● **Task prompt**
Nothing but the pictures should be dropped; repeat the rest of the data below exactly.

====================

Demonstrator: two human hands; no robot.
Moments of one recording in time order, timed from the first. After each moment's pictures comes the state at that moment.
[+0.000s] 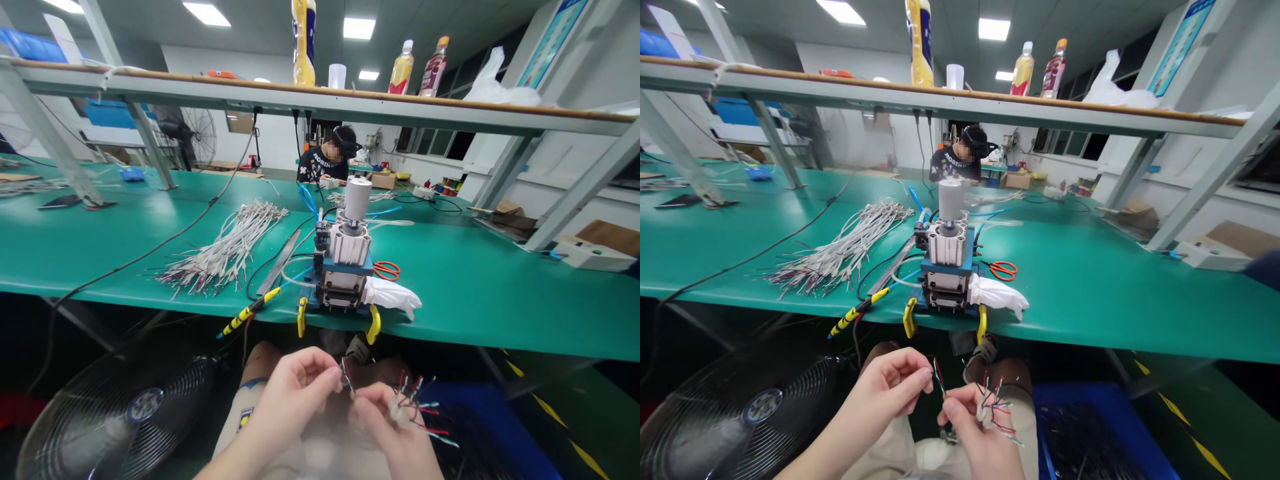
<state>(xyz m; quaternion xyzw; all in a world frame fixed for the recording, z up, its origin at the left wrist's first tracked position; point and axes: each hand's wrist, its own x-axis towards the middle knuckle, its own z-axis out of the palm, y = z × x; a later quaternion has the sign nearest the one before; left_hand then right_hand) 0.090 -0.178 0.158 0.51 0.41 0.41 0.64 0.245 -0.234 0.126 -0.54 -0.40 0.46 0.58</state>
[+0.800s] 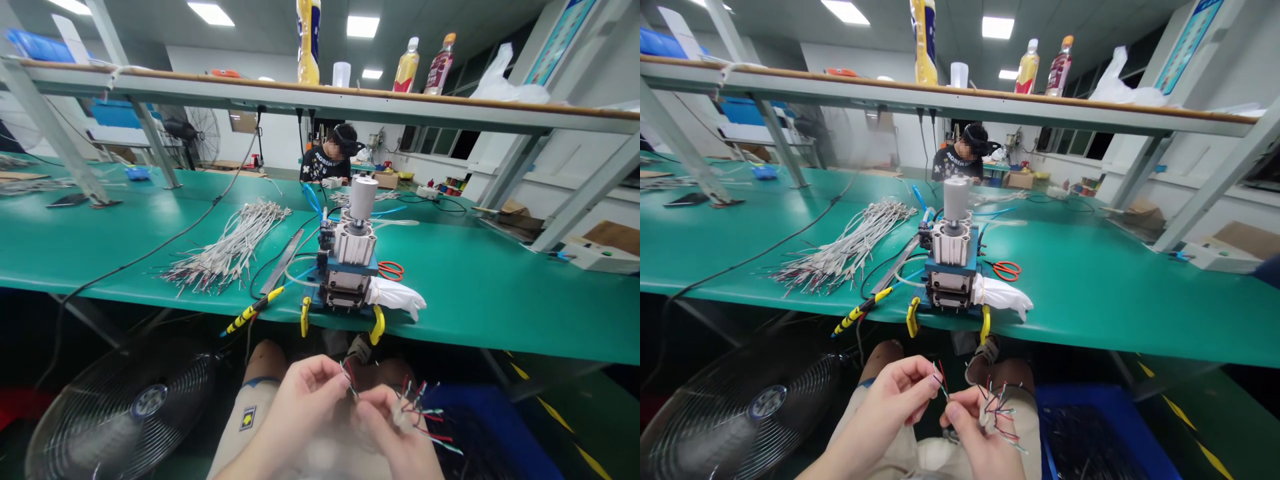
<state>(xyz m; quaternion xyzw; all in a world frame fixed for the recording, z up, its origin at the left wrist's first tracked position) 0.103 -0.183 0.153 0.43 0.44 0.43 0.66 0.242 -0.237 0.118 -0.55 -0.39 0.46 0.58</state>
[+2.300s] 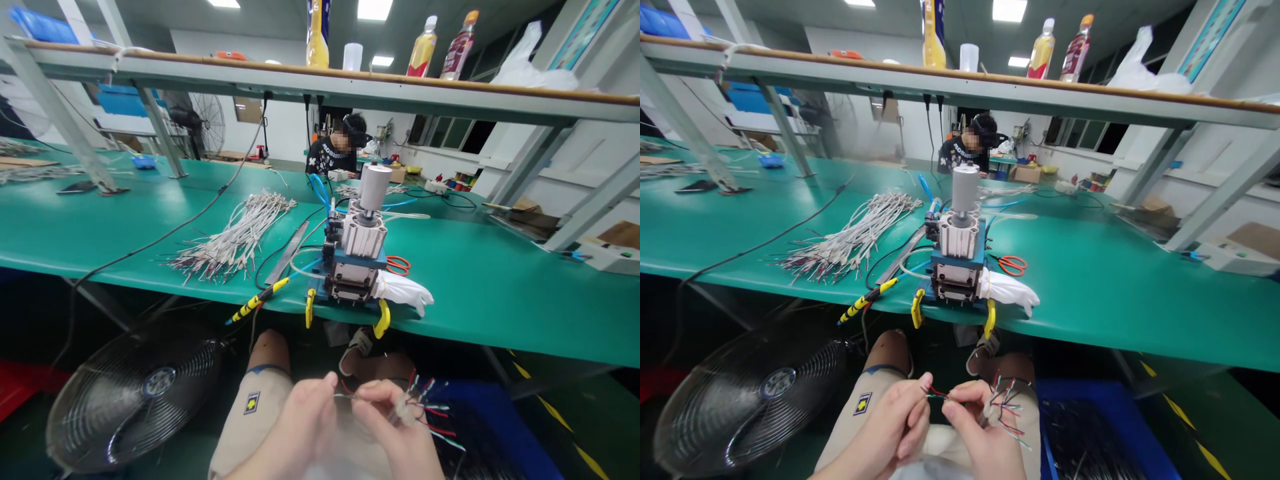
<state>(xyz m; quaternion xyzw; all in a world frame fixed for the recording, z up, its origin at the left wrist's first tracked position) 0.095 -0.209 0.107 0.53 0.43 0.37 0.64 0.257 -0.232 0.091 -0.53 -0.48 0.43 0.55</state>
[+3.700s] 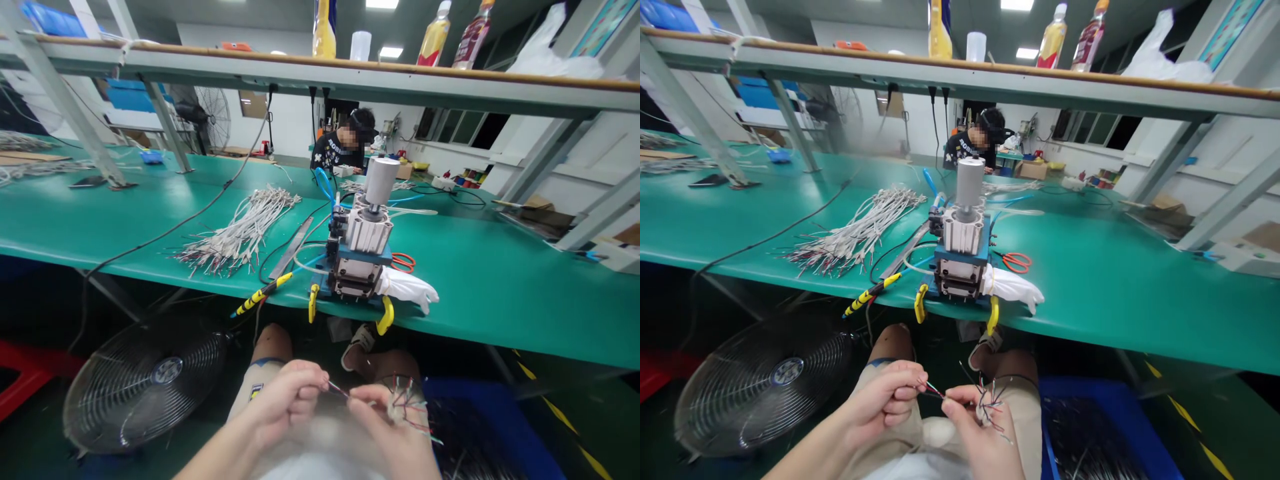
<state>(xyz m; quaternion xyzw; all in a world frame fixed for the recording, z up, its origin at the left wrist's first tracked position) 0.059 -0.174 0.092 0.26 0.45 0.32 0.79 0.245 -0.234 0.088 -0.61 -0.44 0.41 0.52</state>
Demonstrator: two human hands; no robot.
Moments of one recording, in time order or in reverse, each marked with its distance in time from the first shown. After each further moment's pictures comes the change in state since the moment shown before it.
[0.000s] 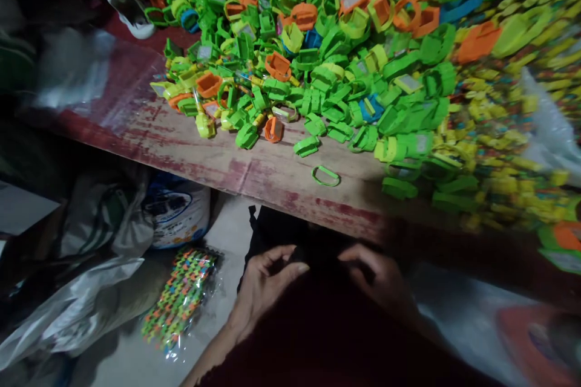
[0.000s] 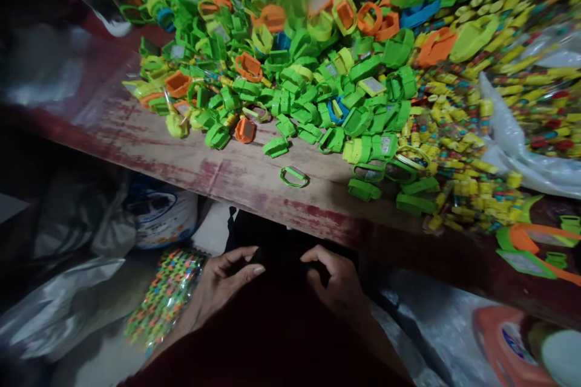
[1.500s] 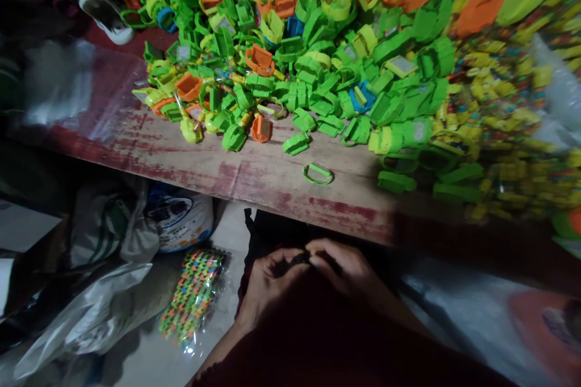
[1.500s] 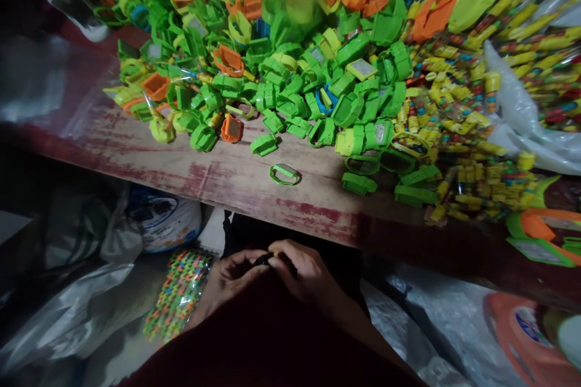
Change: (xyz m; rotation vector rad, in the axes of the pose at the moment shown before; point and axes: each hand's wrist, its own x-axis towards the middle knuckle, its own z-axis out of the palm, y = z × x) left_hand 0.012 -0.016 0.009 0.022 -0.055 -0.045; right_hand 0.027 -0.011 0.024 0.232 -0.161 -0.165
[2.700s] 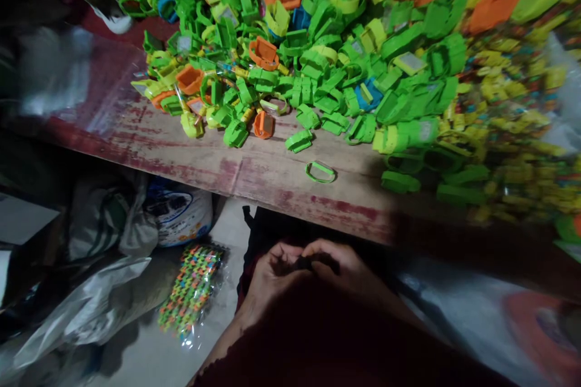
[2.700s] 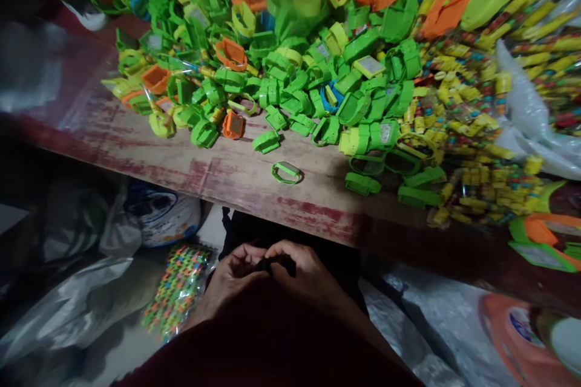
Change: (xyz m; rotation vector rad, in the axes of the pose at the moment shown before) left_hand 0.003 -0.009 0.005 -0.334 -0.012 -0.149; right_hand 0.011 -0.015 -0.008 0.252 -0.201 0.346
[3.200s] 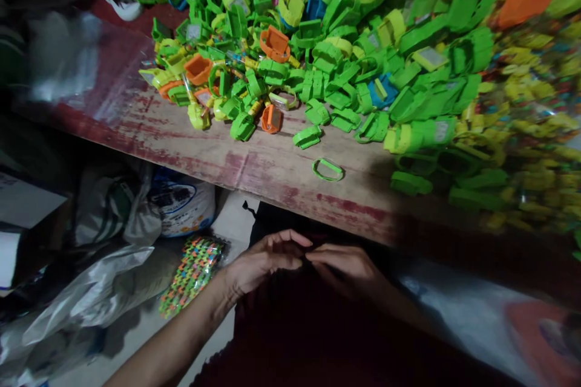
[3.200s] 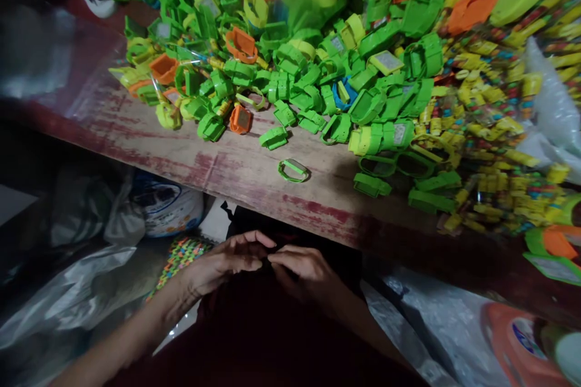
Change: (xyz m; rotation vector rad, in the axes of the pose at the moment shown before) left_hand 0.015 0.035 -0.024 0.067 -0.343 -0.157; right_hand 0.003 0.025 0.006 -0.198 0.137 -0.589
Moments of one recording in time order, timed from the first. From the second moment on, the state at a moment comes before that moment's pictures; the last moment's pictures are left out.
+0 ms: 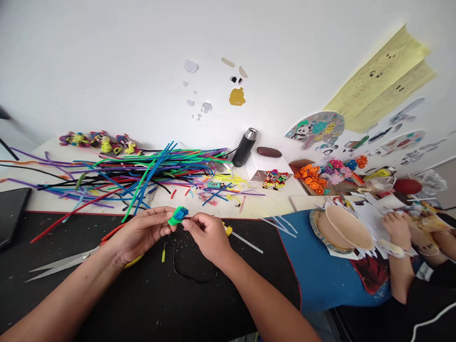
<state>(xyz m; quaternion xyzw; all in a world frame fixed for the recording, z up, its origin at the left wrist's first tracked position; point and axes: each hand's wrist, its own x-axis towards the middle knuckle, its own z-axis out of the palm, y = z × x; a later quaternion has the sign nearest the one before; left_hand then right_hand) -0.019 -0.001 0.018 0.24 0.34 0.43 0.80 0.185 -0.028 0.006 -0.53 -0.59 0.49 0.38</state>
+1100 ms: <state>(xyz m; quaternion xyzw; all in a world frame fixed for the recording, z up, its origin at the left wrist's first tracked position) -0.021 -0.005 0.014 0.20 0.28 0.38 0.86 0.184 -0.030 0.012 -0.51 -0.58 0.51 0.37</state>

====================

● **Worked solution**
Demonstrator: two human hands; no robot.
Moments of one recording in time order, timed from the first. After each moment's pictures comes the state at that moment.
[+0.000s] 
<state>(xyz m; quaternion xyzw; all in a world frame fixed for the recording, z up, its origin at the left wrist's first tracked position; point and axes: each hand's wrist, its own x-axis towards the middle knuckle, its own z-axis out of the palm, y = z × x; a later quaternion has the sign nearest the one before; left_hand then right_hand) 0.090 -0.178 0.158 0.51 0.41 0.41 0.64 0.245 -0.234 0.126 -0.54 -0.40 0.46 0.58</state>
[+0.800s] 
<state>(xyz m; quaternion xyzw; all in a world frame fixed for the recording, z up, its origin at the left wrist's first tracked position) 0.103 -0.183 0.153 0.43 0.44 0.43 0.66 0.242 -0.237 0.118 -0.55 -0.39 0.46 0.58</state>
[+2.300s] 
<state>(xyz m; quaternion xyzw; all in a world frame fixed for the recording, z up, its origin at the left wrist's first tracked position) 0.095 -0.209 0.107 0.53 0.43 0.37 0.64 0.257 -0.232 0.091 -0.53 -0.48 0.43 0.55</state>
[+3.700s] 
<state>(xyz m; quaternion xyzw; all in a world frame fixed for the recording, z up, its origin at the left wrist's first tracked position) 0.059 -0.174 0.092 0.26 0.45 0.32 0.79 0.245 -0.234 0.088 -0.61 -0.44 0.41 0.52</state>
Demonstrator: two human hands; no robot.
Moments of one recording, in time order or in reverse, each marked with its distance in time from the first shown. After each further moment's pictures comes the change in state since the moment shown before it.
[0.000s] 
[0.000s] 
[1.500s] 
[1.500s] 
Change: (xyz m; rotation vector rad, in the axes of the pose at the moment shown before; point and axes: each hand's wrist, its own x-axis towards the middle knuckle, its own z-axis out of the palm, y = z × x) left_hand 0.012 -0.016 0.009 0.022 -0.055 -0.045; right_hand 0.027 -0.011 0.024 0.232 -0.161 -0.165
[2.700s] 
[2.700s] 
Change: (xyz m; rotation vector rad, in the axes of the pose at the moment shown before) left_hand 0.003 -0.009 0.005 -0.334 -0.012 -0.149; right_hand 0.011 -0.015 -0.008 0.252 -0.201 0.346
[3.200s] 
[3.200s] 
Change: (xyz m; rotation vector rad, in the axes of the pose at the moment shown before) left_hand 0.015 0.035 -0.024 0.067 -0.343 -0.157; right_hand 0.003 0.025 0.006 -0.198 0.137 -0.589
Moments of one recording in time order, timed from the first. From the second moment on, the state at a moment comes before that moment's pictures; the last moment's pictures are left out.
+0 ms: 
<state>(xyz m; quaternion xyzw; all in a world frame fixed for the recording, z up, its origin at the left wrist's first tracked position; point and axes: each hand's wrist, its own x-axis towards the middle knuckle, its own z-axis out of the palm, y = z × x; a later quaternion has the sign nearest the one before; left_hand then right_hand) -0.019 -0.001 0.018 0.24 0.34 0.43 0.80 0.185 -0.028 0.006 -0.53 -0.59 0.49 0.38</state>
+1100 ms: <state>(xyz m; quaternion xyzw; all in a world frame fixed for the recording, z up, its origin at the left wrist's first tracked position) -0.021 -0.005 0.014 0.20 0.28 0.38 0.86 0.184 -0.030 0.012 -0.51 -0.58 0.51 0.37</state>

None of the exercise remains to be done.